Thiratoscirtus is recognised as very diverse and contains many monophyletic groups. In 2023, Wesołowska and Konrad Wiśniewski recognised that the genus contained a number of unrelated species. Particularly, they identified that Thiratoscirtus lamboji had four spines on the female pedipalp, unlike all other members of the genus that usually only have one. They therefore moved the spider to a new genus Quadrica, for which it is the type species. The new genus name is derived from the Latin word for four, recalling the number of spines. The specific name is in honour of Anton Lamboj, who assisted in the expedition to find the holotype.

==Description==
Quadrica lamboji is a small spider that has a rounded cephalothorax and a larger slightly-swollen oval abdomen. Its cephalothorax measures typically 2.6 mm in length, 1.8 mm in width and 1.4 mm in height. The female's carapace, the hard upper side of the cephalothorax, is oval and high with a furrow-like yellow fovea. It has a black eye field, behind which it slopes dramatically, and a yellow streak down the middle to the back of the carapace. It is otherwise greyish-brown. The entire carapace is covered in short light hairs, more densely towards the front, and there are large patches of red and reddish-fawn hairs around the eyes. The spider's face, or clypeus, is moderately high and dark. Its sternum, or underside of the cephalothorax, is yellow. The spider's mouthparts, including its labium and maxillae, are generally brown. Its chelicerae are blackish with a single large tooth to the back and two teeth to the front.

The spider's abdomen is a that is the similar length to the carapace but wider, typically 2.2 mm wide. It is greyish-brown on top with a broad serrated lighter stripe running down the middle and yellow sides that have grey markings. The underside of the abdomen is whitish-yellow. The topside is covered in short brown hairs. The spider has light spinnerets. Its front legs are dark yellow, the remainder being lighter, all having a hint of grey in some segments. There are many leg spines. The spider's pedipalps are also yellow, and have three visible spines.

The spider's copulatory organs are unusual. Its epigyne, the external and most visible of its copulatory organs, is large and has two oval depressions near the front that are partially plugged by a waxy secretion. The edges of the depressions show strong signs of sclerotization, as does the back of the epigyne. There is an oval convex shape towards the wall at the back of the epigyne. There are two copulatory openings that lead to long looping insemination ducts. The spermathecae, or receptacles, are small.
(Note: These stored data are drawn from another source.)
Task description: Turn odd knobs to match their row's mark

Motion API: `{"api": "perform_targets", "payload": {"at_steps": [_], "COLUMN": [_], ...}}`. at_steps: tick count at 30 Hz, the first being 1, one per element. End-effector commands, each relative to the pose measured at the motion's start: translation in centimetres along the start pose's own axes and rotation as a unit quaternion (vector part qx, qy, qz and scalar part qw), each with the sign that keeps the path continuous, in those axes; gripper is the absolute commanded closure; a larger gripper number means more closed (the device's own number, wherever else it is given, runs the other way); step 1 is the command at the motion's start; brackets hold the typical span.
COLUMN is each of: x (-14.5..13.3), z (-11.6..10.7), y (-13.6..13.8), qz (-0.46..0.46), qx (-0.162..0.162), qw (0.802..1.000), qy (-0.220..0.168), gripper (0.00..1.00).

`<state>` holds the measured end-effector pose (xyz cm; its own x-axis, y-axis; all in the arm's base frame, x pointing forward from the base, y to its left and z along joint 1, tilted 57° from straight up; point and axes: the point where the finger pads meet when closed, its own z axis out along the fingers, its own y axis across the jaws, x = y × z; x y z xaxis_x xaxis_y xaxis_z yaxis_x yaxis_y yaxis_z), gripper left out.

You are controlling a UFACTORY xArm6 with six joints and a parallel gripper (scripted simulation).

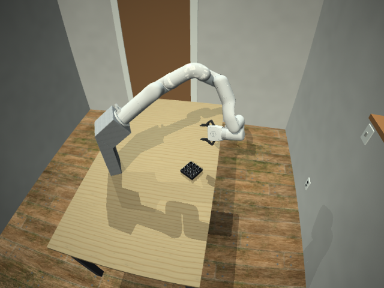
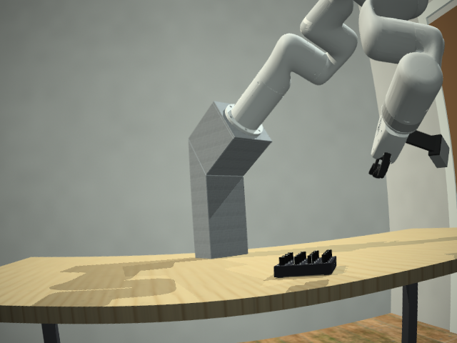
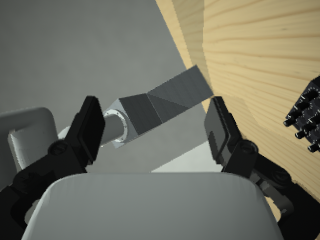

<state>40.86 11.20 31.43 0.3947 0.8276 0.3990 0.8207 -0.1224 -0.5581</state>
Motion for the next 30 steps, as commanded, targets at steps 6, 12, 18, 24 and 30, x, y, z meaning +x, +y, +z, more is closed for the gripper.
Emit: {"api": "perform_targets", "payload": {"at_steps": [6,12,18,24,30], "x": [-1.7,-2.8,-3.9,-4.8,-5.9], "z": [0.3,0.6,0.9,1.2,1.4], "y": [3.2,4.9,7.0,8.9,10.8], "qz": [0.105,0.164,0.231,0.288,0.344], "qx": [-0.057,-0.084,-0.116,-0.143,-0.168], "qw": [0.986,0.968,0.936,0.898,0.852], "qy": [0.113,0.172,0.241,0.301,0.357], "gripper": [0.0,0.0,0.0,0.0,0.0]}}
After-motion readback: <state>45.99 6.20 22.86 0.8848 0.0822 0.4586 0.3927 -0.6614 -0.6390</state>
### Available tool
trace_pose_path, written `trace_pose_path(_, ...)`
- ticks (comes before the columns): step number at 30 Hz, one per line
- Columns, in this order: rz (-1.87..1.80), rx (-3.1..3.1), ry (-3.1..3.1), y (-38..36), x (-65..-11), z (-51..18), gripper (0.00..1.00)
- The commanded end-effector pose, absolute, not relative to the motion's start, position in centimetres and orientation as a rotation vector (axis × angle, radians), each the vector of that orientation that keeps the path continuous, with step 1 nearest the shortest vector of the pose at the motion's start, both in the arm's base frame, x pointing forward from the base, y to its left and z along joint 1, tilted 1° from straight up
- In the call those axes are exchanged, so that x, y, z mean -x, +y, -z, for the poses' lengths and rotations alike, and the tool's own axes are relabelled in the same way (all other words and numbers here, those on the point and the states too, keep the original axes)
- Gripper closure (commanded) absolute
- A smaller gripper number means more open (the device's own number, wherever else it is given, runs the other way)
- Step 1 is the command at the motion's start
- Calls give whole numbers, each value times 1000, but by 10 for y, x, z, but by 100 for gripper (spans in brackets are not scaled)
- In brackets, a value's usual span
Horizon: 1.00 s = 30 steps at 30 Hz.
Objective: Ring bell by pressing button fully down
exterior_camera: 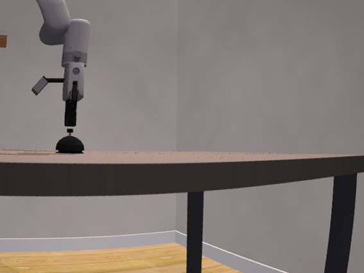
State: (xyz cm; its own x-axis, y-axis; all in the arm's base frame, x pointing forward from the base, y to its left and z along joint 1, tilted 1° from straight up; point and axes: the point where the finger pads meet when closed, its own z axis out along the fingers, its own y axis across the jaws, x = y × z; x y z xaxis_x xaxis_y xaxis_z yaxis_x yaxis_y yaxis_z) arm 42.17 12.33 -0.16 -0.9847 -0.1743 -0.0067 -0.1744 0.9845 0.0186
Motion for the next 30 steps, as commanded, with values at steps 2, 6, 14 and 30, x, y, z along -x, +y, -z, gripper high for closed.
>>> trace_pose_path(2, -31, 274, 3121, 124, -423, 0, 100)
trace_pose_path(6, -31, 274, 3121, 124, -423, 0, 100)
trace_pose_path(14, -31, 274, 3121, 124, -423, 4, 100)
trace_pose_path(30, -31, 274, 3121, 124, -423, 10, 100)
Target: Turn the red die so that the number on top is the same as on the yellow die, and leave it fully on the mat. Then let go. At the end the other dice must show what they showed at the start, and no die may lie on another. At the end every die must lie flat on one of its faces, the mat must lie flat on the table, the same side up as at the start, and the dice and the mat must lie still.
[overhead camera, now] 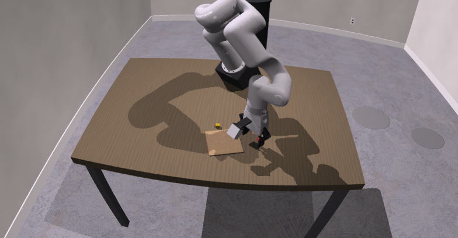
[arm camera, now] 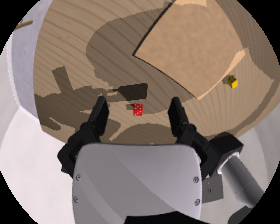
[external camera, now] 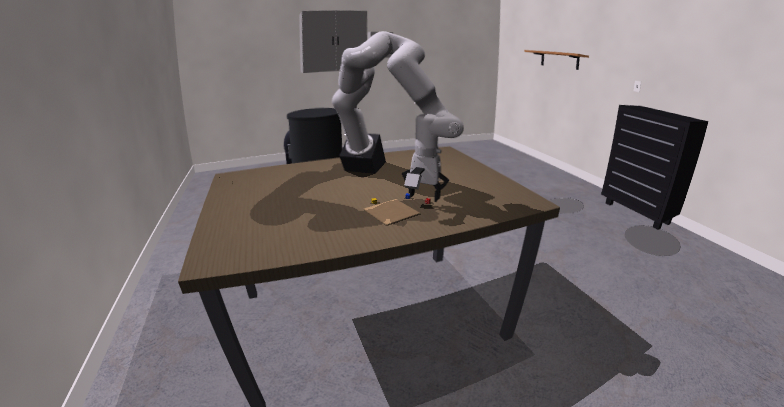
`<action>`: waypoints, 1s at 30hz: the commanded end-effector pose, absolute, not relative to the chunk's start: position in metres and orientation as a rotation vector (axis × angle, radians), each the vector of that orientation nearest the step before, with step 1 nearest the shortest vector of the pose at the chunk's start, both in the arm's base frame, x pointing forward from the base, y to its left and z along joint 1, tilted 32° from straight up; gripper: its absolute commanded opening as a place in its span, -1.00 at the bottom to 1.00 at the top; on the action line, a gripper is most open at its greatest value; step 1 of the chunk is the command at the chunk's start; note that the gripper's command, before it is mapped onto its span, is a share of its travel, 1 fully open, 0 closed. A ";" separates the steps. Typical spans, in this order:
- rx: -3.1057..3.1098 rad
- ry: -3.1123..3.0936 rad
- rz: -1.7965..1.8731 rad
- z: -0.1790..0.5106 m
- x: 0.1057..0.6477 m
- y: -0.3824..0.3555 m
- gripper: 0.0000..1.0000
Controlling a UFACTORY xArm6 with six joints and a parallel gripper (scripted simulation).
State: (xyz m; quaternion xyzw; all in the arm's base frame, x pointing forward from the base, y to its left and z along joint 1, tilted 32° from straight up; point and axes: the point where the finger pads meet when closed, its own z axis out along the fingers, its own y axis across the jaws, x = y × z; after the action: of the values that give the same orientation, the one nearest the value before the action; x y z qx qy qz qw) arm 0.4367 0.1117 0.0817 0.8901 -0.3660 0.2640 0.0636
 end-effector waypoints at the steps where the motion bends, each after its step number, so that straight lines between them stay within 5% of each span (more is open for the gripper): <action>1: 2.690 -1.106 0.800 0.083 0.437 0.112 1.00; 30: 2.690 -1.106 0.800 0.178 0.390 0.147 1.00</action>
State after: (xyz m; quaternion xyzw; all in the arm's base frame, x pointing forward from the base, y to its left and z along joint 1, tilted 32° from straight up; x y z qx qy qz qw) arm 0.3992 0.1400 0.1581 0.8903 -0.3656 0.2643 0.0619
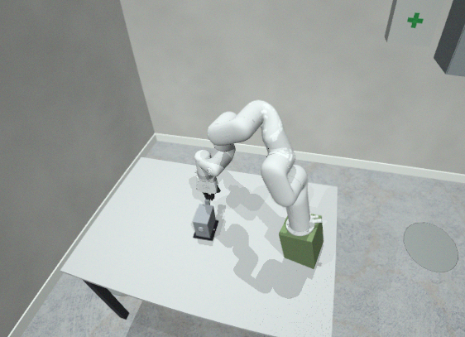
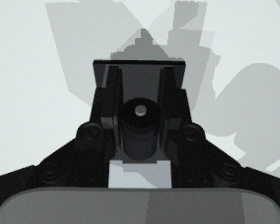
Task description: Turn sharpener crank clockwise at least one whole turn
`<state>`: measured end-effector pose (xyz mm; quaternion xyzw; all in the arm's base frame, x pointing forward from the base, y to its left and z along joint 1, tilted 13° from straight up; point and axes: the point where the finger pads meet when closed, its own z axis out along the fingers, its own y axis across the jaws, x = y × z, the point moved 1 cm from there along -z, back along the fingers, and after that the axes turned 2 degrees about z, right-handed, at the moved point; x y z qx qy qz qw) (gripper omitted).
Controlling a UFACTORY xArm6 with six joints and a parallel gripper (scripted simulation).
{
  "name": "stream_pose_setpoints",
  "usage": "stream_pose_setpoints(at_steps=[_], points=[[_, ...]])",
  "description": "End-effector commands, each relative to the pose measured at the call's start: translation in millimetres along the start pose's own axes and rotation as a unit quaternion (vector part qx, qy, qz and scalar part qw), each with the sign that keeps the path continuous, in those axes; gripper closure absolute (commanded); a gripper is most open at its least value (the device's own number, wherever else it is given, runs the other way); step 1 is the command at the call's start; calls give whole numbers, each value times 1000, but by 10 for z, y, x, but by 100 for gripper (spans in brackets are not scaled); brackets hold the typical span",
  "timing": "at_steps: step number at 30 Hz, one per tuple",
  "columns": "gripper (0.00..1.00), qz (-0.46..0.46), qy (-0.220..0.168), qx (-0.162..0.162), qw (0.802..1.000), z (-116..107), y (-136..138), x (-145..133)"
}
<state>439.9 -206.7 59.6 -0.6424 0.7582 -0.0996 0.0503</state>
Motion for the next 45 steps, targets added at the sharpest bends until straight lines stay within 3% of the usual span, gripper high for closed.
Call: stream_pose_setpoints(at_steps=[1,25,45], points=[[100,0,1,2,1000,-12,-15,4],[100,0,1,2,1000,27,-207,-3],[100,0,1,2,1000,327,-481,-12]])
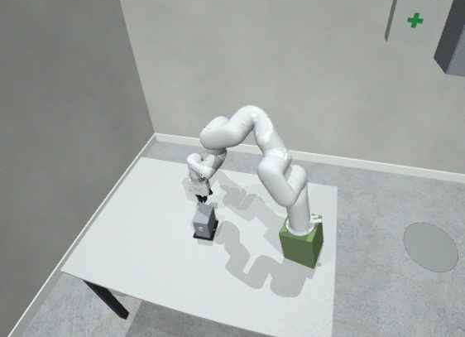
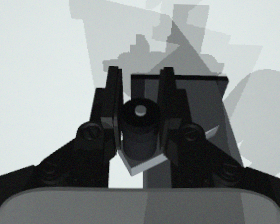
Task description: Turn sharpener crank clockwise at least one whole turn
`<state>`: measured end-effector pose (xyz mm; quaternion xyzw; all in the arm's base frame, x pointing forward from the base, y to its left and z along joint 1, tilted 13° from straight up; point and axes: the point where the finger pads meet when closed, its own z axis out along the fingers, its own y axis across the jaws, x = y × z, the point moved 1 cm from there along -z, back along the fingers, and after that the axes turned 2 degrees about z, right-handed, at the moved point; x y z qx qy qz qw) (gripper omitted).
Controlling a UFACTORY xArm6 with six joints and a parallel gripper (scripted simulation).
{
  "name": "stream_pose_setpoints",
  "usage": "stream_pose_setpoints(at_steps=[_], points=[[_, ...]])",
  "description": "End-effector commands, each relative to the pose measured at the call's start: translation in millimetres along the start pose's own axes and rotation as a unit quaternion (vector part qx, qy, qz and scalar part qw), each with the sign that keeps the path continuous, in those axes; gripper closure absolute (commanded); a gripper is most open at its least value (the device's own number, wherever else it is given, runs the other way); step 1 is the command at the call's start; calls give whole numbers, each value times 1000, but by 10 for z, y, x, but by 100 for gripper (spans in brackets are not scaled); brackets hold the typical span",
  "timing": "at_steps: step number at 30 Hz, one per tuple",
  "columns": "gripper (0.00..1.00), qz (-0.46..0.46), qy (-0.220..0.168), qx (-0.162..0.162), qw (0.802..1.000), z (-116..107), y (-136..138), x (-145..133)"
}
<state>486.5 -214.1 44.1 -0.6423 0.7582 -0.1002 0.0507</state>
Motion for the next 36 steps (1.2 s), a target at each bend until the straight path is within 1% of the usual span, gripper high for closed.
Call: stream_pose_setpoints(at_steps=[1,8,15,36], points=[[100,0,0,1,1000,94,-59,3],[100,0,0,1,1000,202,-76,2],[100,0,0,1,1000,243,-76,2],[100,0,0,1,1000,256,-75,2]])
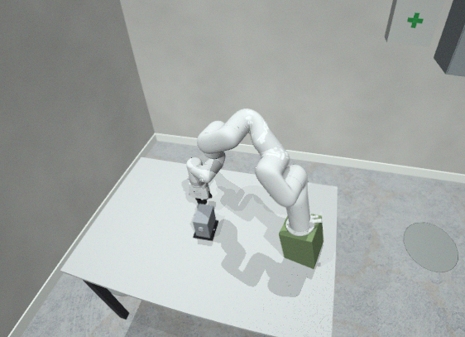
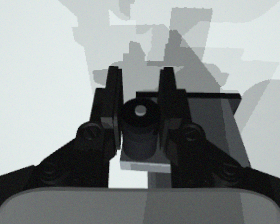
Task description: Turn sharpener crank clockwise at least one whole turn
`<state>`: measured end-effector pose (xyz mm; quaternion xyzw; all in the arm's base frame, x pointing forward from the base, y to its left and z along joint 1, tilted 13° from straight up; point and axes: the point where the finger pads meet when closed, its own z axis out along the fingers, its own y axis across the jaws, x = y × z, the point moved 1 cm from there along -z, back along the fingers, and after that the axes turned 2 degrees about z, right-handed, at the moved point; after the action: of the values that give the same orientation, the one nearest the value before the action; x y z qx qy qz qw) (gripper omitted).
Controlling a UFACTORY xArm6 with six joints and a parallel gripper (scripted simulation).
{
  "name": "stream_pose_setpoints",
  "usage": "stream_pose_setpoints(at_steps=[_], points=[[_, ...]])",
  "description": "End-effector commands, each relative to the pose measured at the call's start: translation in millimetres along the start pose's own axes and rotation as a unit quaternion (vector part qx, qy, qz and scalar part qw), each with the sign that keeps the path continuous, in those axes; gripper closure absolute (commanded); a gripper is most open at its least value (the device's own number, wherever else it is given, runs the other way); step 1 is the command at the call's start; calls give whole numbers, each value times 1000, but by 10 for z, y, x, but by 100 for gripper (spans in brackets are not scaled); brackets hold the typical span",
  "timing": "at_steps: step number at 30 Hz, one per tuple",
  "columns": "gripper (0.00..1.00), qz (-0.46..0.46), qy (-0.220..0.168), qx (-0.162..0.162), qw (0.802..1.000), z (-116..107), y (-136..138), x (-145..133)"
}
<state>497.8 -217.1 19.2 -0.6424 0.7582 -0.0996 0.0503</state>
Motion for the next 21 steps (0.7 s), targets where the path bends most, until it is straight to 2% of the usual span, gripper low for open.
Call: stream_pose_setpoints(at_steps=[1,11,21], points=[[100,0,0,2,1000,-11,-16,4],[100,0,0,2,1000,33,-11,4],[100,0,0,2,1000,204,52,7]])
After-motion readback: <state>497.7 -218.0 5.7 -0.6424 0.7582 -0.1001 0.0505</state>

The male has not been identified. However, Wesołowska and Wiśniewski considered that the specimen of Thiratoscirtus tenuis described in 2023 may be the male for the species. The two species share similarities, both in distribution and morphology.

==Distribution and habitat==
The holotype for Quadrica lamboji was found 122 km south of Makokou, Gabon at an altitude of 500 m above sea level in 2011. The species has also been found in Angola and Mozambique. In the second of these countries, it is restricted to Tete Province. The spider was initially found in a sandy area near to a secondary lowland rainforest where it was exposed to very high temperatures. Other examples were found in forested areas near rivers.